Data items
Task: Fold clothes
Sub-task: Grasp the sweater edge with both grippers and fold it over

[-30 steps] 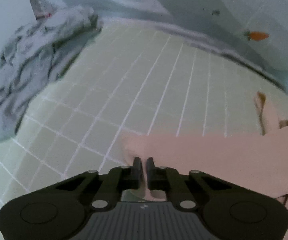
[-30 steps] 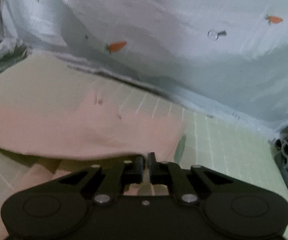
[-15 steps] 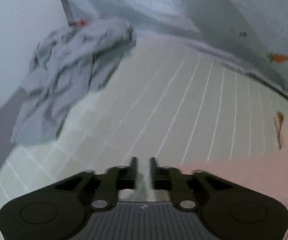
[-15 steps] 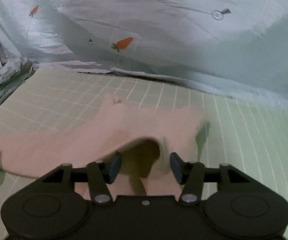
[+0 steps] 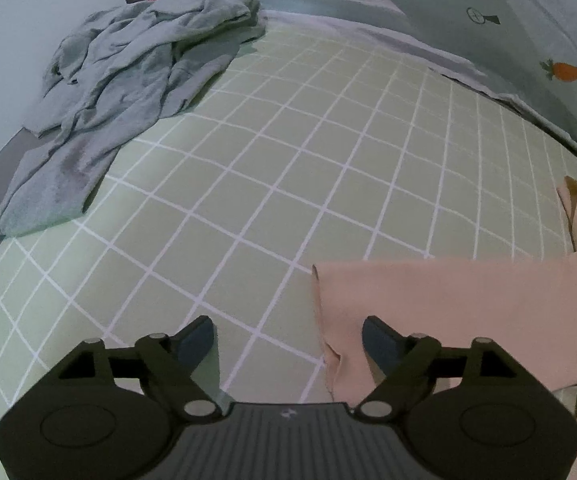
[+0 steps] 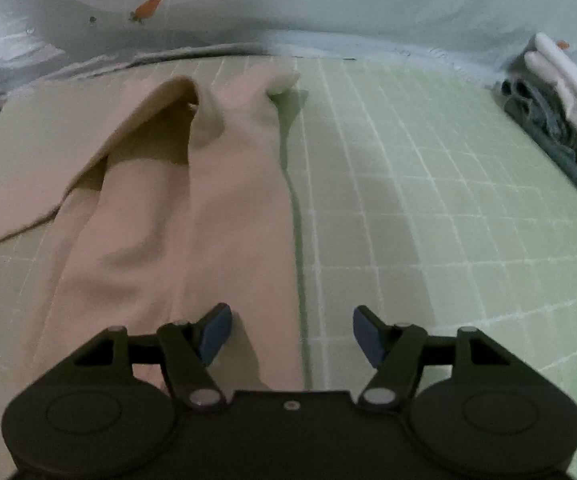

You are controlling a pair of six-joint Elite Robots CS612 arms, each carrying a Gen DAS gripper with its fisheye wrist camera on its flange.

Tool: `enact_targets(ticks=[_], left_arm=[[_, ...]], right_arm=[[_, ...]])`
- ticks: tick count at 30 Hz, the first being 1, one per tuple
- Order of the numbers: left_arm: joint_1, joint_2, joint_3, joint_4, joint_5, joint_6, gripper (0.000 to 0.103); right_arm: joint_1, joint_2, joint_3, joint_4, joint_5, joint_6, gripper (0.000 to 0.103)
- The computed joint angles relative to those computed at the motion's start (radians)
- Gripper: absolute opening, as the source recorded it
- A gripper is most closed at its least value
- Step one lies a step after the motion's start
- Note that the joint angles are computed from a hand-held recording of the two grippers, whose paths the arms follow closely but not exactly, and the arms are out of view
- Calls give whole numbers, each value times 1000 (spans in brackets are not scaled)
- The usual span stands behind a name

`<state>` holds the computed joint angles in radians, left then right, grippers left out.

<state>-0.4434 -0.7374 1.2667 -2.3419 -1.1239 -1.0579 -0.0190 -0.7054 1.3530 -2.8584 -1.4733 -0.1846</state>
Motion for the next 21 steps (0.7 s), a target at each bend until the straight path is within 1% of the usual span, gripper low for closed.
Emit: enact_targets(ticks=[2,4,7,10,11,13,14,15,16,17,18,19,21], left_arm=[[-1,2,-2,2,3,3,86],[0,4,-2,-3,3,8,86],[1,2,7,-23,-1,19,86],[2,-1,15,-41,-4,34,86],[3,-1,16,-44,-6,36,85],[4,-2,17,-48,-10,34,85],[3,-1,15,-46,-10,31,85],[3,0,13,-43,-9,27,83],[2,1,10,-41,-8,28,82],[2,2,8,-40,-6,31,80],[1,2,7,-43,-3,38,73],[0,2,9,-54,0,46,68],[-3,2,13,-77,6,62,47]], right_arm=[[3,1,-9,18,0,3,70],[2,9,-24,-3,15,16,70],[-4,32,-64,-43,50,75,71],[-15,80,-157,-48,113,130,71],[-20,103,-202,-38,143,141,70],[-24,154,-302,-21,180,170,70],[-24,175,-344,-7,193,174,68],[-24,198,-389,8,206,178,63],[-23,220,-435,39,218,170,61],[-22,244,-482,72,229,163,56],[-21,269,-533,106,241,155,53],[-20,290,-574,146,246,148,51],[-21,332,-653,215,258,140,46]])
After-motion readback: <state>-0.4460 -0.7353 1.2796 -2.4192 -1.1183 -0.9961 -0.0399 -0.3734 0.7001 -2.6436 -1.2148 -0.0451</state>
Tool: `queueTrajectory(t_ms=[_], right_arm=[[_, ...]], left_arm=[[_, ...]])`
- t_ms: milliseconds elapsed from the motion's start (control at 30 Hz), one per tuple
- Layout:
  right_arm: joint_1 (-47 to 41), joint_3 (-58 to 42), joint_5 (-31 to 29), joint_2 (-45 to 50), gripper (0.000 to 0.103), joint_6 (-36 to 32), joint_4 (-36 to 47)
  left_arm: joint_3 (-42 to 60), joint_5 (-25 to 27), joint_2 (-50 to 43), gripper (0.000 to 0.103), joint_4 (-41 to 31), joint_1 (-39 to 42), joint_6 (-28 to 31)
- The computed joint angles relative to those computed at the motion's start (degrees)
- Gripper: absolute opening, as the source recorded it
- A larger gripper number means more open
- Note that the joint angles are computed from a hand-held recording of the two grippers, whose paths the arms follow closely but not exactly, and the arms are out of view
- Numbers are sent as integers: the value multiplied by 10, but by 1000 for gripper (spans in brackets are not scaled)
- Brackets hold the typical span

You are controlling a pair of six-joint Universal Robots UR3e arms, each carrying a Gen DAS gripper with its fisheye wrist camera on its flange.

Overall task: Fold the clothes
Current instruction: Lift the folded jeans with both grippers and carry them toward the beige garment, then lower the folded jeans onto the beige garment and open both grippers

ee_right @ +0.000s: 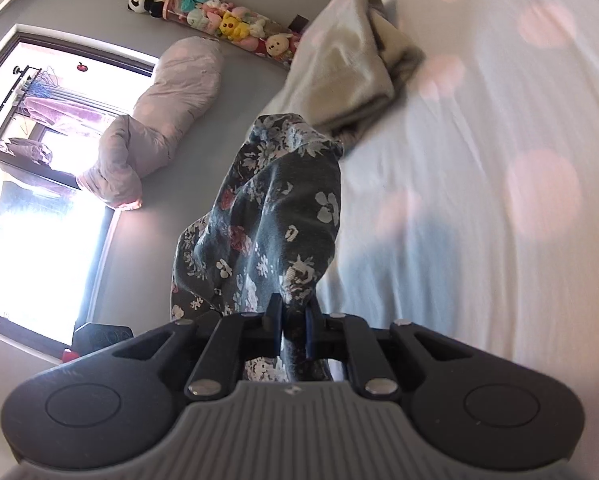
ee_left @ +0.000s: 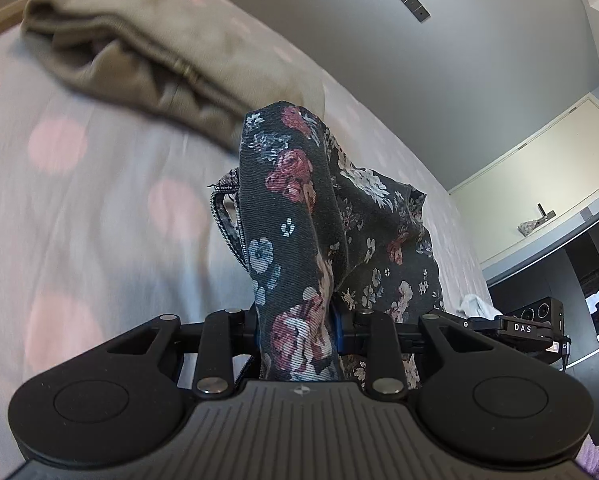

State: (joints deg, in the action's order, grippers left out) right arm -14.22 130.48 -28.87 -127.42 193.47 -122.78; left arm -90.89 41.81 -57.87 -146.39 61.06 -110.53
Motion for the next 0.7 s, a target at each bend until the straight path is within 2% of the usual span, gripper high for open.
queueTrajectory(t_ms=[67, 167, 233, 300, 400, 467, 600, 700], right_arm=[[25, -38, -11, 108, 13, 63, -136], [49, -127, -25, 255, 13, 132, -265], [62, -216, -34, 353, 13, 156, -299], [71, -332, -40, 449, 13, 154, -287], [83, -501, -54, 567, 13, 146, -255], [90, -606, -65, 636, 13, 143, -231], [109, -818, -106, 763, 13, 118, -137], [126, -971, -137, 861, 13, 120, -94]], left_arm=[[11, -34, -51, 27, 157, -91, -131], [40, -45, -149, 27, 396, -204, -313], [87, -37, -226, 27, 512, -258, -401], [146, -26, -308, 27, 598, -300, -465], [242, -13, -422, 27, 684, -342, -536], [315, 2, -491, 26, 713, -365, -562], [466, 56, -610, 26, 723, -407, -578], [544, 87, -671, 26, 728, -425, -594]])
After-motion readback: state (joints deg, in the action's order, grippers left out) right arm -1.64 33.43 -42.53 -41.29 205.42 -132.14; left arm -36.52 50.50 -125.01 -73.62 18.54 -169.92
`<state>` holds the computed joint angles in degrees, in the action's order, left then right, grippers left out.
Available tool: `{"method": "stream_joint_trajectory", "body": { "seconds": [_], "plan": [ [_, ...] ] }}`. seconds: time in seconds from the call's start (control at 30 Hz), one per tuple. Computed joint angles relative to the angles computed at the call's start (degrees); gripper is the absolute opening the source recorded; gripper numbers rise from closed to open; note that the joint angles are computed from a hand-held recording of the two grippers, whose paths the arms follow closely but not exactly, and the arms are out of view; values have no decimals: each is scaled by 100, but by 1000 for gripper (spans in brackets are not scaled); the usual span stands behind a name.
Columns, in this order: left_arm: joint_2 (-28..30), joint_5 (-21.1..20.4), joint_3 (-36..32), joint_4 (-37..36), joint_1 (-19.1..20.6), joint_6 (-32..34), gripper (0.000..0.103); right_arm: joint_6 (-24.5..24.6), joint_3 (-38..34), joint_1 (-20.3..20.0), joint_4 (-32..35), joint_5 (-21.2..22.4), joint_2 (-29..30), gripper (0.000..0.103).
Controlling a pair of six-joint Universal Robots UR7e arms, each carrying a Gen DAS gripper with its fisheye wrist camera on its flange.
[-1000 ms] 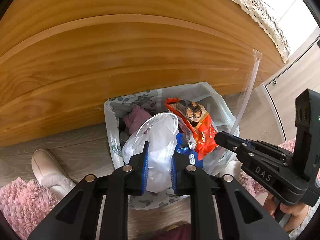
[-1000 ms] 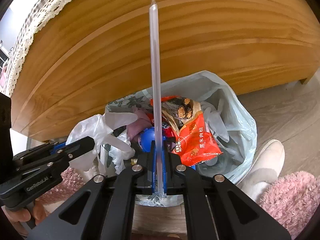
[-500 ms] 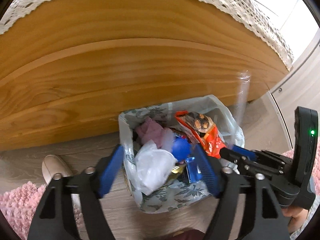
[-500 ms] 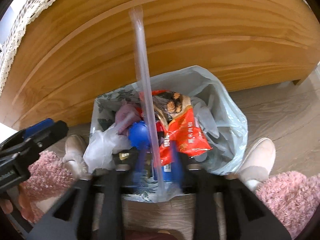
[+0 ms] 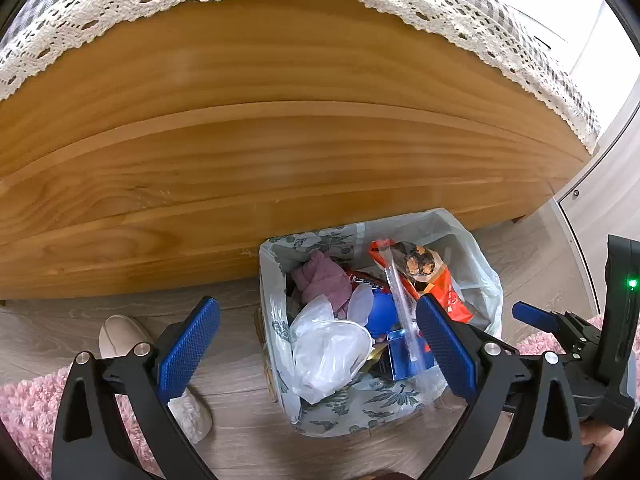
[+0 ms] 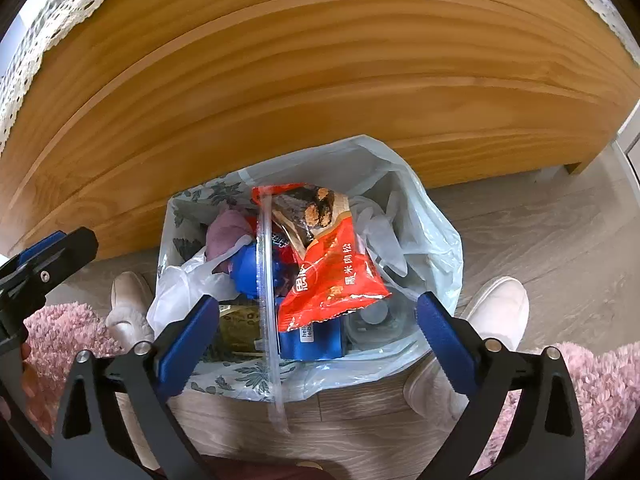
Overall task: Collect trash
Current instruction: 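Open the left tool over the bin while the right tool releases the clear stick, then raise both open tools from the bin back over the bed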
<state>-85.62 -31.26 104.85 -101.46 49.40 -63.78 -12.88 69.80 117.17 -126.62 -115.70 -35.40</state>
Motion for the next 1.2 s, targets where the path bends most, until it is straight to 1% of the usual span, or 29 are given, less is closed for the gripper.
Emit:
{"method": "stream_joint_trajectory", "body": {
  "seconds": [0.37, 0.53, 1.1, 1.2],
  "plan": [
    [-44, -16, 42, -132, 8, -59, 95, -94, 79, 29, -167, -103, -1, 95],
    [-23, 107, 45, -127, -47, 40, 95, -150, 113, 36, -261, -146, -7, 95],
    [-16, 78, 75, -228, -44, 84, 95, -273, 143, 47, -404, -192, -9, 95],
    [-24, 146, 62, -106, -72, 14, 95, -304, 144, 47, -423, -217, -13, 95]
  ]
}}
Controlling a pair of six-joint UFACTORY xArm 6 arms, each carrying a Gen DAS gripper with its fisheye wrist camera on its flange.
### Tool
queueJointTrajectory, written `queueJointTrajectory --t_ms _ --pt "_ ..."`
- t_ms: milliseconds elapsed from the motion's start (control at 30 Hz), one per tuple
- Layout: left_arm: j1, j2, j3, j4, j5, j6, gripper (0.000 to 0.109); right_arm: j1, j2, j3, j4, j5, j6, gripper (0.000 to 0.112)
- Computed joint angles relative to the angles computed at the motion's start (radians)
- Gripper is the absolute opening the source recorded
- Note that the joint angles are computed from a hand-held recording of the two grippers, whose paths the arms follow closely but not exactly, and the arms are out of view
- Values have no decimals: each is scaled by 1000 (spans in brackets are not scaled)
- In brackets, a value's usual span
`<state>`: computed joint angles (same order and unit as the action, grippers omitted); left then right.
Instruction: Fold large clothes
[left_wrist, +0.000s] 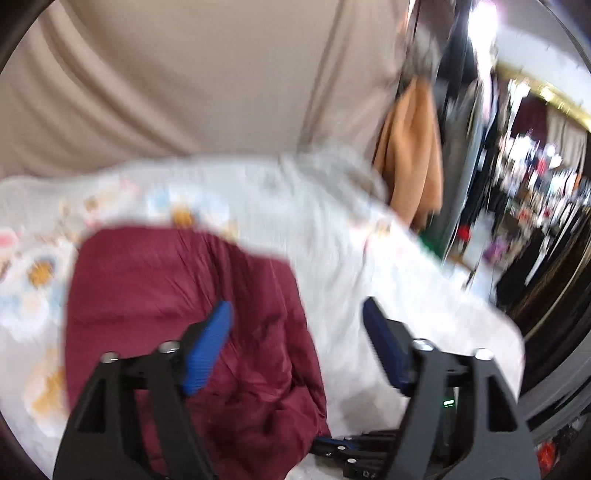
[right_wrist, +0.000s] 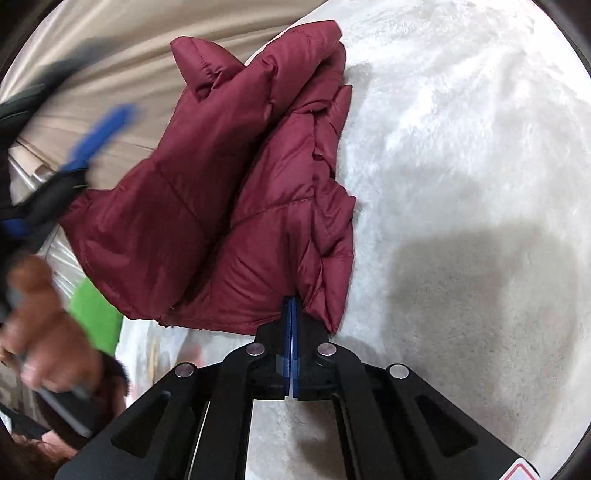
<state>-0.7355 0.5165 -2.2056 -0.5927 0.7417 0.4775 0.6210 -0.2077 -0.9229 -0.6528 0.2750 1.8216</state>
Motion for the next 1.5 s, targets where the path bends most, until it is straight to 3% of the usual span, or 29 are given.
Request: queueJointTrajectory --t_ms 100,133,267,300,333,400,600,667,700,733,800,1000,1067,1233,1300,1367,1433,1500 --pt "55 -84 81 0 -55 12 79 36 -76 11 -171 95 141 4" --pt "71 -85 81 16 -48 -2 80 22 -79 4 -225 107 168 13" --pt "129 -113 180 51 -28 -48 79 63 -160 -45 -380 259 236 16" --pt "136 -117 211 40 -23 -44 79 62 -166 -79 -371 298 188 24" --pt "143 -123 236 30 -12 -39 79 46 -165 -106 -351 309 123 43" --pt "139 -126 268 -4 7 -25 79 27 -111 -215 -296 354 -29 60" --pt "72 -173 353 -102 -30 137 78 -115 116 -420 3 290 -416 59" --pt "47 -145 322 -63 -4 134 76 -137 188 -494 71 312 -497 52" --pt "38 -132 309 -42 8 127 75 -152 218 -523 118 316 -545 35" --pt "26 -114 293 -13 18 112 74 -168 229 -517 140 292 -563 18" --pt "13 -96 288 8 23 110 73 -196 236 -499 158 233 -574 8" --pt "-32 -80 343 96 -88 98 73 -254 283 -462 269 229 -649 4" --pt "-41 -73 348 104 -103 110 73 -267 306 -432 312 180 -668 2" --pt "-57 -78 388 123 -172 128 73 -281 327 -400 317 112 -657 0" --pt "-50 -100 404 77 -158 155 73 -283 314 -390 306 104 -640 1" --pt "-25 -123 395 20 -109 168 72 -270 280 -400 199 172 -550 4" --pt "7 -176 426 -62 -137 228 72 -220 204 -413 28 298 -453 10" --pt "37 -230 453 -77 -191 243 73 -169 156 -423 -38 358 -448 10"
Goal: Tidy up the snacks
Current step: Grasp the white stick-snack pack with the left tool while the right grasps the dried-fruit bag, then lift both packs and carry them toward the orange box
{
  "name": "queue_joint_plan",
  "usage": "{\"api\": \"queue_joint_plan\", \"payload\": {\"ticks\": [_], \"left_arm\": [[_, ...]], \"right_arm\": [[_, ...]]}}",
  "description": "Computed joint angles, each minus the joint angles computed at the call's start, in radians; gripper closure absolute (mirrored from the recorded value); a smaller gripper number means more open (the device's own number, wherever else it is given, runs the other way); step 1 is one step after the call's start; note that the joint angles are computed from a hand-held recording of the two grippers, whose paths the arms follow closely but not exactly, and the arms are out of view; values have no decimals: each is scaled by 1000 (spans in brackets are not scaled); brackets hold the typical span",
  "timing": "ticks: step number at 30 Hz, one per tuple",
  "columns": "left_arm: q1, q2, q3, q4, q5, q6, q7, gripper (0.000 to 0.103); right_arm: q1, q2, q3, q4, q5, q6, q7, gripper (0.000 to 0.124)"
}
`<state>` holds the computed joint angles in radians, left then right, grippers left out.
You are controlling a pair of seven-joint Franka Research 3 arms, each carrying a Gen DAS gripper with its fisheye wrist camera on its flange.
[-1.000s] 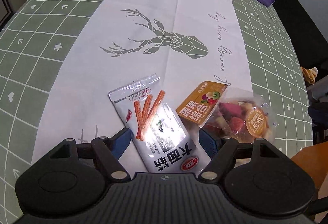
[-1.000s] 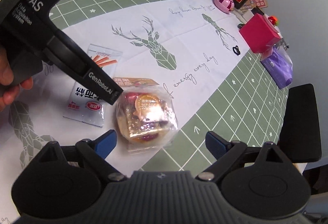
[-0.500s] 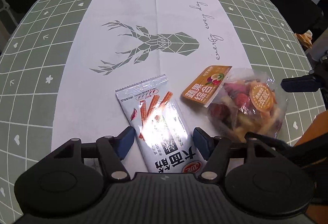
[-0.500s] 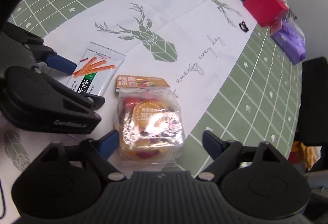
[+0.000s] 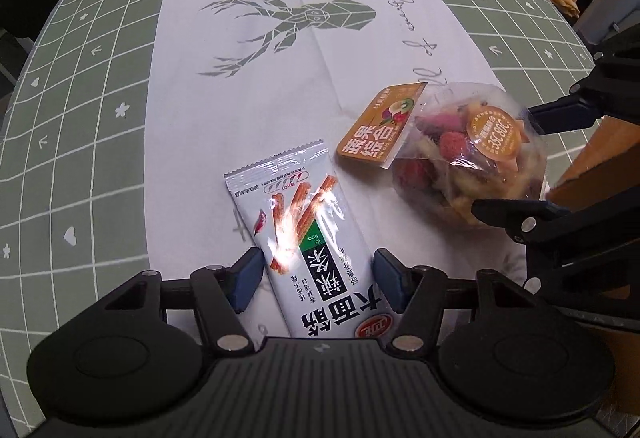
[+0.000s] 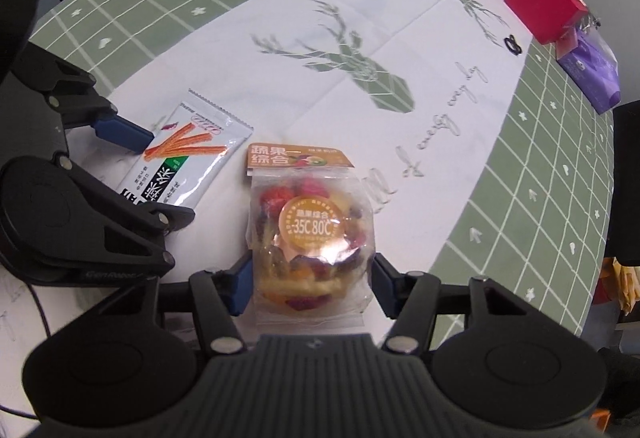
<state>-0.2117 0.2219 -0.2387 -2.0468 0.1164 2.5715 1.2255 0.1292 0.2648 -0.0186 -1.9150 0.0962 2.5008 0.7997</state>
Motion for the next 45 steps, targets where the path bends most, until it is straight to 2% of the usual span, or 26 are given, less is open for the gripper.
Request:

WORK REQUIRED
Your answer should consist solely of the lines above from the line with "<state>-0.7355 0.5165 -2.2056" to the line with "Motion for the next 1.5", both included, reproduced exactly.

TASK RESULT
<state>-0.7355 0.5165 -2.2056 -0.5927 0.7417 0.4775 0.6210 -0.2077 -0.9229 -0.6528 0.2750 1.8216</state>
Motion for the next 1.5 s, targets where the path bends most, until it is straight to 3% of the usual span, or 29 are given.

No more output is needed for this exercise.